• **ASSIGNMENT**:
The entire listing below should be output exactly as it stands.

START DATASET EXCERPT

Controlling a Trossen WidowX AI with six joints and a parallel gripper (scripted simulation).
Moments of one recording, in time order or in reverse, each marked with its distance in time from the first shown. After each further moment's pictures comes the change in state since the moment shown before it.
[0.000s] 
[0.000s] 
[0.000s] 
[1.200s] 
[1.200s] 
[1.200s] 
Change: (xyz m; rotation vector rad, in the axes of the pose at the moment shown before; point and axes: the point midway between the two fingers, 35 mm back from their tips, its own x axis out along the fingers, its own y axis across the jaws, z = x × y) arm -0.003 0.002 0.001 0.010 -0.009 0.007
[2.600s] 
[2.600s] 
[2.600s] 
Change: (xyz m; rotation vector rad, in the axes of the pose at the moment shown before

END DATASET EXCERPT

• **RESULT**:
Controlling a Trossen WidowX AI with six joints and a parallel gripper (scripted simulation).
Moments of one recording, in time order or in reverse, each marked with its distance in time from the first shown. After each further moment's pictures comes the change in state since the moment shown before it.
[0.000s] 
[0.000s] 
[0.000s] 
[1.200s] 
[1.200s] 
[1.200s] 
Change: (xyz m; rotation vector rad, in the axes of the pose at the moment shown before; point and axes: the point midway between the two fingers, 35 mm back from their tips, its own x axis out along the fingers, its own y axis across the jaws, z = x × y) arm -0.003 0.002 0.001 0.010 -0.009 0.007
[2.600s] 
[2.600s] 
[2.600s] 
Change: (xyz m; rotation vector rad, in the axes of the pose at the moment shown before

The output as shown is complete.